■ **Exercise requirements**: Every line of the listing must be repeated exactly.
--------------------------------------------------
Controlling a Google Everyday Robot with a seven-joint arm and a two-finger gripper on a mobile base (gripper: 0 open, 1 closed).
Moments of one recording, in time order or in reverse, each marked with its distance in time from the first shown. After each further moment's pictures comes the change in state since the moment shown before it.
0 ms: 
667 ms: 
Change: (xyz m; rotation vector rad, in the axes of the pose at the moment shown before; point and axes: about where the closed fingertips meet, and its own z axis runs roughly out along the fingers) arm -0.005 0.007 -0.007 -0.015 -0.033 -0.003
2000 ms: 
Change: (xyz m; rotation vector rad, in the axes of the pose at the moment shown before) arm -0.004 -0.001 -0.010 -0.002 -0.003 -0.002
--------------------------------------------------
■ **Answer**:
Controlling a Google Everyday Robot with a seven-joint arm and a two-finger gripper on a mobile base (gripper: 0 open, 1 closed).
Moments of one recording, in time order or in reverse, each marked with its distance in time from the first shown. After each further moment's pictures comes the change in state since the moment shown before it.
0 ms: 
667 ms: 
Change: (xyz m; rotation vector rad, in the axes of the pose at the moment shown before; point and axes: about where the closed fingertips meet, and its own z axis runs roughly out along the fingers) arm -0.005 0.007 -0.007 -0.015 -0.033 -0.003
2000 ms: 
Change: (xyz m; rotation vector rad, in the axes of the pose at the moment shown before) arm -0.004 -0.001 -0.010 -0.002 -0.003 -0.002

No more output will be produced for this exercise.